According to Bloomberg, the fitness subscription is codenamed “Seymour,” Apple will be offering it as part of a higher-end bundle with the rest of its existing services, and the discounts on these bundles could be more than $5 per month.

A few weeks before this report about Apple’s fitness subscription, lawmakers started looking more closely at Apple’s practice of extracting a 30% fee from apps after it suddenly started demanding a commission from fitness class app ClassPass.

Before the pandemic, ClassPass focused on facilitating exercise class bookings at local gyms but as the coronavirus starting forcing gyms to close, ClassPass started facilitating virtual fitness classes from these local gyms.

After this business model switch, Apple sent a message to ClassPass saying that because they had shifted to offering digital classes, they now had to pay Apple a 30% cut of the sales.

ClassPass, which wasn’t collecting any commissions on these virtual classes and passed 100% of the sales onto the local gyms providing the classes, had to stop offering the classes after Apple’s demand for a 30% cut.
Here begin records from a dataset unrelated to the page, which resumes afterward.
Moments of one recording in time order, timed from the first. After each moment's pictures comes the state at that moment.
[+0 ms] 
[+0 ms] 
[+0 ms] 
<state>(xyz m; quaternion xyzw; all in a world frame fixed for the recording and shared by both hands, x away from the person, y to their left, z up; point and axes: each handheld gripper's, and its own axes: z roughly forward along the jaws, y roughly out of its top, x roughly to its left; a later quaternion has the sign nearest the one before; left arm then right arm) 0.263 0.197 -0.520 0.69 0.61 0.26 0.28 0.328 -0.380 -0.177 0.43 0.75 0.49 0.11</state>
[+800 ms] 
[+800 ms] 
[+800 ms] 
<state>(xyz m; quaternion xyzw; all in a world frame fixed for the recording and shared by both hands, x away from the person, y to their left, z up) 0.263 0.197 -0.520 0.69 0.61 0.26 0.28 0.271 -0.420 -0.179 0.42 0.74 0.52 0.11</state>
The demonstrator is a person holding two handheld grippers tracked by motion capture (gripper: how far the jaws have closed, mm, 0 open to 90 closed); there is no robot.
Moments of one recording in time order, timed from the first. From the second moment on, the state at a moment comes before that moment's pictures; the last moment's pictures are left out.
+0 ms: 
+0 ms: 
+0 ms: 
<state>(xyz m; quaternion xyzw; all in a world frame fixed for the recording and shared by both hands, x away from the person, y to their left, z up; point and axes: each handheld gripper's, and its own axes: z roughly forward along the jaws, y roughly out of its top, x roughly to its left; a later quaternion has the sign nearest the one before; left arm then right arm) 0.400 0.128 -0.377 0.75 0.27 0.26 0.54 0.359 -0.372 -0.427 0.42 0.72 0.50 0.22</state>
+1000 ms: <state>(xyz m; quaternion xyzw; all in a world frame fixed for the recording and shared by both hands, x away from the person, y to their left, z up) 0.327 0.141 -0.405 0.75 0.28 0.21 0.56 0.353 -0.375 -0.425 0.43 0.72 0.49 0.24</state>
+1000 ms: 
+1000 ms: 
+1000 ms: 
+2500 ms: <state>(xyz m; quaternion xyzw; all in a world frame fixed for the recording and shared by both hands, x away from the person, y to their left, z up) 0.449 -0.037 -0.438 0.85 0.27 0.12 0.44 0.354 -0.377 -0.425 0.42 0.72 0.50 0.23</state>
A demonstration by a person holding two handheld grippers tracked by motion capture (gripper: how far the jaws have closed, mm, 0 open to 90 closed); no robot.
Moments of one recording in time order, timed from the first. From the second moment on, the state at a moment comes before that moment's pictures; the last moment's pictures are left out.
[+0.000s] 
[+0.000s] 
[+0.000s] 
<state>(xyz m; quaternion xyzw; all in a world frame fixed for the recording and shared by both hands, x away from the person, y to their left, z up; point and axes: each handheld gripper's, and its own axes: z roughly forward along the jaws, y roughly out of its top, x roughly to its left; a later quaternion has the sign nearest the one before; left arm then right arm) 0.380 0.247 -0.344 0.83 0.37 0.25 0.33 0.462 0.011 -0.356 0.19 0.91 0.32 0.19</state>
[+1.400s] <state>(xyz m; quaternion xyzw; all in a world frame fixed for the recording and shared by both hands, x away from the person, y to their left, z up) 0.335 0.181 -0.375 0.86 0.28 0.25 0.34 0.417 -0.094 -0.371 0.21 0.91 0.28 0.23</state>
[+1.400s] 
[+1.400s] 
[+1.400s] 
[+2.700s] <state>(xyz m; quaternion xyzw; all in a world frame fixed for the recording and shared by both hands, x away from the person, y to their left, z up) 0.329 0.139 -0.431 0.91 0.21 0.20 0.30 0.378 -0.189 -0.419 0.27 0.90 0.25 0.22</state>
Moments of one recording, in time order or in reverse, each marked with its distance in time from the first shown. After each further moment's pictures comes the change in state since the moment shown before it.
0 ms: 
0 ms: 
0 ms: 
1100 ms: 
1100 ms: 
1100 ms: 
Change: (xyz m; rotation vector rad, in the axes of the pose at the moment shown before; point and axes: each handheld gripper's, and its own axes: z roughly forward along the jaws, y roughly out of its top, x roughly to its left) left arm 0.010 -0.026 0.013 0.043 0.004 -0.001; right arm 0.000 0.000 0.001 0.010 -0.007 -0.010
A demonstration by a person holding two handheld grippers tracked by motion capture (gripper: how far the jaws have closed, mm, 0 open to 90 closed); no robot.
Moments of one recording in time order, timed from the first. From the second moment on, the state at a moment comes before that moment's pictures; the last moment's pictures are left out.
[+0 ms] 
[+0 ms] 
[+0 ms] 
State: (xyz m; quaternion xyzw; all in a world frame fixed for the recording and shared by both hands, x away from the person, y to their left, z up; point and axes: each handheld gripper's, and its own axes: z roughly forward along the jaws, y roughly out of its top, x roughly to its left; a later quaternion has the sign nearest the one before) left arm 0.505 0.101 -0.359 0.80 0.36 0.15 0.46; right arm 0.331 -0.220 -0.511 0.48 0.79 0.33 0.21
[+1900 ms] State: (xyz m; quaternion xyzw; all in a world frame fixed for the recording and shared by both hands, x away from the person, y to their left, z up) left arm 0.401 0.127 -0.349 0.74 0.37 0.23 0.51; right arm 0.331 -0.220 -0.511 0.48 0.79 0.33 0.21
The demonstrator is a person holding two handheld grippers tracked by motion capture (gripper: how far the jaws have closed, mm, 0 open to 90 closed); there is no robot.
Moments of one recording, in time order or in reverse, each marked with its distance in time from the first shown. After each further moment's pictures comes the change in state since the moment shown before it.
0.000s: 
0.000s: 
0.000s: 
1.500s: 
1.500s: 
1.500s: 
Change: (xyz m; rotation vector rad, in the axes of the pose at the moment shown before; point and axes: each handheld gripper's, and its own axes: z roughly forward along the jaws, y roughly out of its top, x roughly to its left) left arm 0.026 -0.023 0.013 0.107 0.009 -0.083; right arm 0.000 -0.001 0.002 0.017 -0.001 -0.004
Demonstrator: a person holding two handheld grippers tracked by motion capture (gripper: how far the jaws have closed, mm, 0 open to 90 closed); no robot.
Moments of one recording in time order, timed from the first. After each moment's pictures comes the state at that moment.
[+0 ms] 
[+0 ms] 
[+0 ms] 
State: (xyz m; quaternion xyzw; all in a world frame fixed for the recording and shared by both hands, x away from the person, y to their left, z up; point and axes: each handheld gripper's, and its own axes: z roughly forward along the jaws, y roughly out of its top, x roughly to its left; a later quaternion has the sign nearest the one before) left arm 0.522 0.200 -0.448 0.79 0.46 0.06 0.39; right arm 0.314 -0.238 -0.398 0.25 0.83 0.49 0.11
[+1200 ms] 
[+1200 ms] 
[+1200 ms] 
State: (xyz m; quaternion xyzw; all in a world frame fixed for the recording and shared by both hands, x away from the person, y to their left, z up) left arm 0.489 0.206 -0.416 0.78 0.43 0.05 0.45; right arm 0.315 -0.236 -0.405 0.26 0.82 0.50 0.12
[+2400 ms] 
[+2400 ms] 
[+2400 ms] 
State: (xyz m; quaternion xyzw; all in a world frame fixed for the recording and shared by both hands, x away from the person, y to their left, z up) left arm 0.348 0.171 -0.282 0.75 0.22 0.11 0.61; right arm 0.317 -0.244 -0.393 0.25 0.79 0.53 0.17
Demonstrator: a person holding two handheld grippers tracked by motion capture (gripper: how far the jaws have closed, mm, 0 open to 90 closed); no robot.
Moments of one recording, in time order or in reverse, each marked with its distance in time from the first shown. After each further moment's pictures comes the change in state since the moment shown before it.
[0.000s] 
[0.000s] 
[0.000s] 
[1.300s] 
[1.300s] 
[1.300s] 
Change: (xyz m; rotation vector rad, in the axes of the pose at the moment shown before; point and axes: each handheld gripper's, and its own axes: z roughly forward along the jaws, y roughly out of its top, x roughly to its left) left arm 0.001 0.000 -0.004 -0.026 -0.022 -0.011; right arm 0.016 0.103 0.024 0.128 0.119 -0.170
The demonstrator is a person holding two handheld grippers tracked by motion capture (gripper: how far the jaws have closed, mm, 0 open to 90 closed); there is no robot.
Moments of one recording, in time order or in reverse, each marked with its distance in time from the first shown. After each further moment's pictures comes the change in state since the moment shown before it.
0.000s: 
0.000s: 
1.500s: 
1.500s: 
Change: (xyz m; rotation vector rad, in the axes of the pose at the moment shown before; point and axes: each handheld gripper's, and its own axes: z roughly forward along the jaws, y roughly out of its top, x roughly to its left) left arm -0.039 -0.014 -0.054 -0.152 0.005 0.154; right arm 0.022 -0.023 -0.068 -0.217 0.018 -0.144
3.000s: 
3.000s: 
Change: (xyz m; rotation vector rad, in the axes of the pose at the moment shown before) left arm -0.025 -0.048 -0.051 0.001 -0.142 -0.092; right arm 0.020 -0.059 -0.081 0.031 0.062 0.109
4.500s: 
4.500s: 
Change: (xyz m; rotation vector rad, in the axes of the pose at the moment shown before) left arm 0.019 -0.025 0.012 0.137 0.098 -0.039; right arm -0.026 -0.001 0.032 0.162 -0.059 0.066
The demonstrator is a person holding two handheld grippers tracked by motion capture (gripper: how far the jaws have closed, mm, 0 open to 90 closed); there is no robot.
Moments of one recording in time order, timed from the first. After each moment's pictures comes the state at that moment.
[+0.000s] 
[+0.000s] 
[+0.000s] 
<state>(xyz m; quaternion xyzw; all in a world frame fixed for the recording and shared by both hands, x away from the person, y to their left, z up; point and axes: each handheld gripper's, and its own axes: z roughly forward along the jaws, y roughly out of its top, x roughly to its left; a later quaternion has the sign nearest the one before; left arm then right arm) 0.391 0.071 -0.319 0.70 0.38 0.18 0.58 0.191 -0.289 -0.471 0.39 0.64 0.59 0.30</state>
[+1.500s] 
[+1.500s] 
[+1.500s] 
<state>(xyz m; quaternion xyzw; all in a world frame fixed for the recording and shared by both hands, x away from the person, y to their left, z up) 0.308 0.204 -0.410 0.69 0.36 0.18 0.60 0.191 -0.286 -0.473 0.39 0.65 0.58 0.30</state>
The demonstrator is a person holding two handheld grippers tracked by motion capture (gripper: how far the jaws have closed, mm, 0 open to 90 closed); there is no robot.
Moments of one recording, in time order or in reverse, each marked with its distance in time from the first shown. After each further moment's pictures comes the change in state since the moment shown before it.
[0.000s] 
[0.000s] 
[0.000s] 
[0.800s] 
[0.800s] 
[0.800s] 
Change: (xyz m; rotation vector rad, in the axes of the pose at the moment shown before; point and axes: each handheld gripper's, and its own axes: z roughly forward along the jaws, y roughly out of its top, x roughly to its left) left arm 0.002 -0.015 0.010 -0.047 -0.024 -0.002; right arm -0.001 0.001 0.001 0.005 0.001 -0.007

At the time, lawmakers reportedly started considering Apple’s efforts to collect a commission from ClassPass as part of their Big Tech antitrust investigation.

The revelation that Apple could be developing its own fitness class subscription and offering bundle discounts adds a new layer to this antitrust investigation because ClassPass’s virtual classes would have been a direct competitor to Apple’s offering.

Under Apple’s current App Store rules, apps that sell digital products or services have to pay a 30% fee on upfront sales and on the first year of subscriptions then a 15% fee after the first year which is a much higher than the average 2-3% + $0.30 per transaction rate of other payment processors.

In addition to charging these high fees, Apple prevents developers that don’t want to use the App Store payment system from linking to or mentioning alternative payment methods and it also places further restrictions on certain categories of apps.

Not only do developers that use the App Store payments system have to pay this Apple tax but when they’re competing against Apple apps, they’re at a margin disadvantage because Apple doesn’t have to pay these fees.

The discounted bundle component potentially gives Apple an even greater margin advantage because the competitors are still being forced to pay up to 30% in fees while Apple can reduce the price of its virtual fitness class offering as part of a bundle without paying these fees.

Apple’s virtual fitness class offering is the latest of several developments that have highlighted how this 30% tax acts as a hurdle to apps that compete in the same category as Apple.

Music streaming app Spotify has been a strong critic of this 30% fee, arguing that Apple uses it to advantage its own services and that the fee allows Apple’s own music streaming service Apple Music to undercut Spotify.